STK'lerin rolü azaldı
-Sivil toplum bu denli etkisiz hale getilirilmişken ADD yeni dönemde nasıl başarı sağlayacak?
Türkiye’de 1980’lerden başlayarak Türkiye’ye bir siyasal sistem empoze edildi. Bu sistemde sivil toplum kuruluşlarının, sendikaların, demokratik kitle örgütlerinin siyasal hayattaki rolü azaltıldı. Tek güç siyasal partilere bırakıldı. Bu dillere de “Siyaset mi yapmak istiyorsun gir bir partiye yap” şeklinde yansıdı. 2000’lerden sonra bilinçli olarak ‘Erdoğanizm’ getirilmek, bir ara veya da nihai rejim getirilmek istendiği için de demokratik kitle örgütlerinin rolü azaltılmaya çalışıldı. Buna direnmeye çalışan bir iki kuruluş vardı, hepsi tarumar edildi. Mesela ADD Cumhuriyet mitinglerinin önderlerinden olduğu gerekçesiyle allak bullak edildi. Üyeleri takibata uğradı. Sonunda sivil toplum, “ya hiçbir şey yapma” ya da “mış gibi yap”a bırakıldı. Biz arkadaşlarımızla; bu sistemi değiştirmeye yönelik etkin bir demokratik kitle örgütü haline dönüştürelim diye yola çıktık.

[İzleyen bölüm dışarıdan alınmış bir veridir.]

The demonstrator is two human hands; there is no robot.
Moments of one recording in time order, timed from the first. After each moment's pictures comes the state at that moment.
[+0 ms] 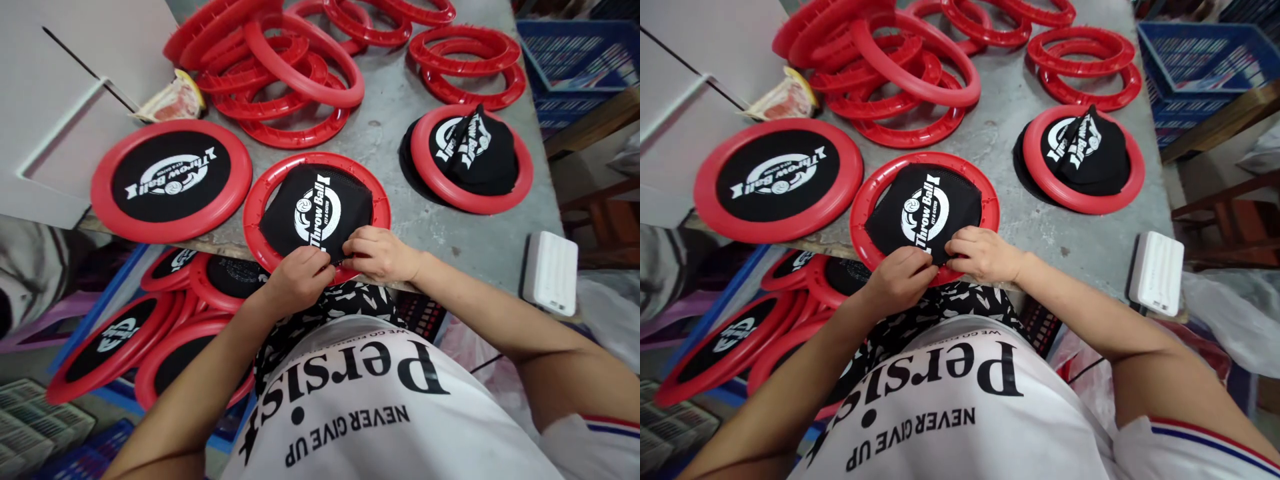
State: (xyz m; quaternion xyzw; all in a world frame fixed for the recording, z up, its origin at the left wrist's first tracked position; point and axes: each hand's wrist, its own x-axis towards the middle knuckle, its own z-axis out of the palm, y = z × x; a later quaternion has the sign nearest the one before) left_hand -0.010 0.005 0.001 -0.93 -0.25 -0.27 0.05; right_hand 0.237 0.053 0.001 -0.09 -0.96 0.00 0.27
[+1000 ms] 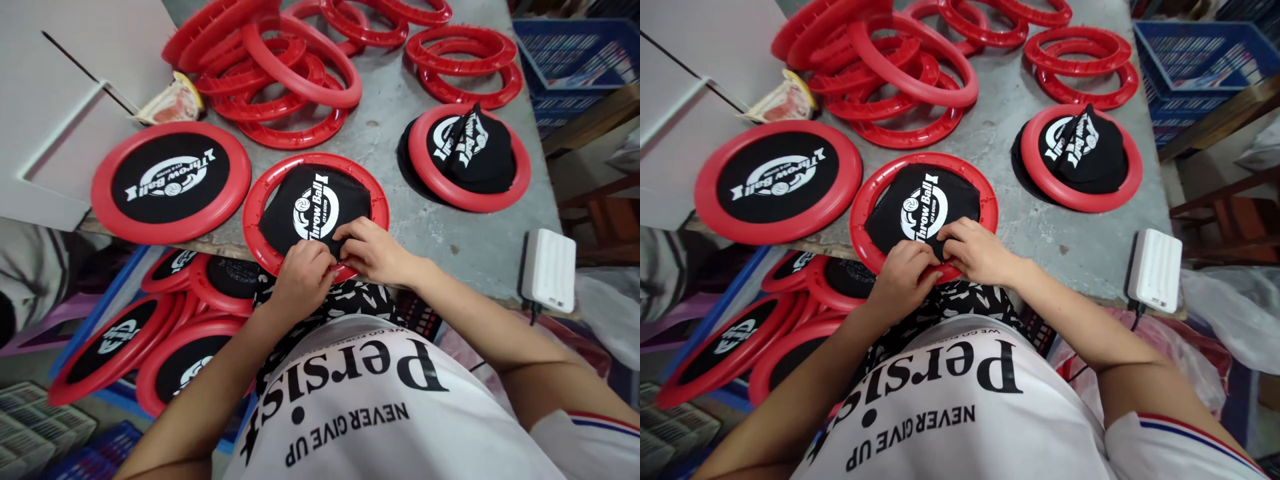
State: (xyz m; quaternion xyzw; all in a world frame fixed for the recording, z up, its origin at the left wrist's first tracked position) left_hand 0.009 -0.012 0.016 -0.86 -0.43 -0.26 -0.11; right_hand 0.220 0.039 0.012 -0.25 -0.91 0.16 0.28
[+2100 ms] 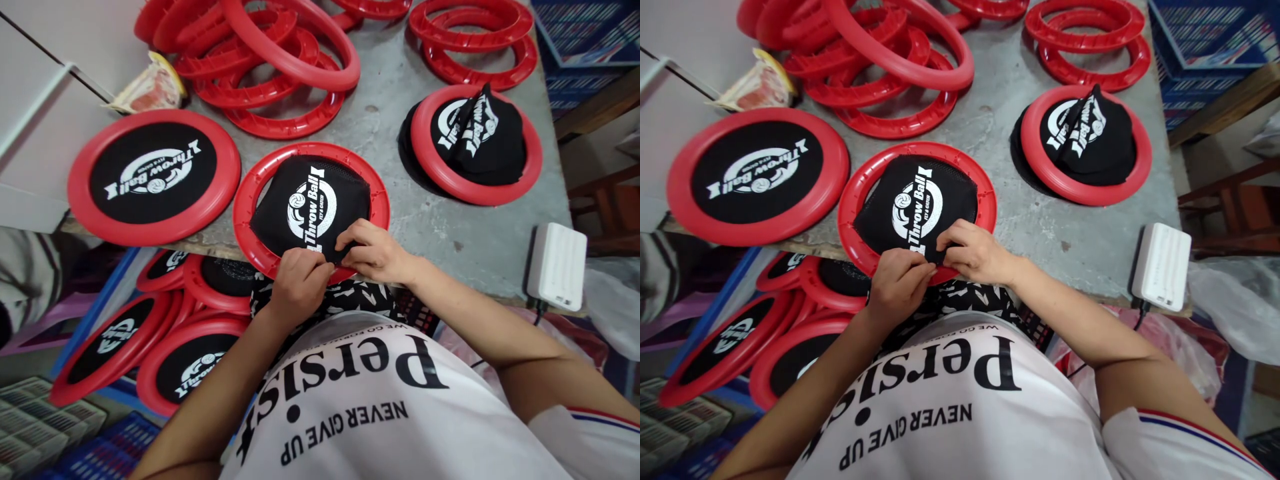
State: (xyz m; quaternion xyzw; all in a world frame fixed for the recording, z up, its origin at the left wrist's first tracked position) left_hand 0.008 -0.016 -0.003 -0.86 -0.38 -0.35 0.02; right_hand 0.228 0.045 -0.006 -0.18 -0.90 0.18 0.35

-ADD kurultayında yaptığınız konuşmada, “Farklı mücadele alanı yaratacağız” diyorsunuz. Bunu somutlaştırır mısınız?
Biz ADD olarak üç alanda etkin olacağız. Denetim, eğitim ve hukuk. Tarihi yeniden yazma ve toplumu yeniden biçimlendirme çabalarını engellemeye çalışacağız. Örneğin İsmail Kahraman, Abdülhamit’ten Erdoğan’a kadar Atatürk’ü de içine alan süreç için “duraklama” dedi. Bu düşünceye sahip birinin Meclis Başkanı yapılmış olması ADD’nin alanına girer. Böyle birini biz denetleyeceğiz. “Yapamazsın” diyeceğiz. 23 Nisan’larda Kutlu Doğum Haftası çıkarıldı. 19 Mayıs yerine “gelemiyorum” haftası, 30 Ağustos yerine Malazgirt’i koymak gibi yeni bir tarih yazmayı kabul etmeyeceğiz. Artık ADD burada. Kendilerine göre kullanacakları, Atatürksüz yeni bir tarih yazılmasına izin vermeyeceğiz.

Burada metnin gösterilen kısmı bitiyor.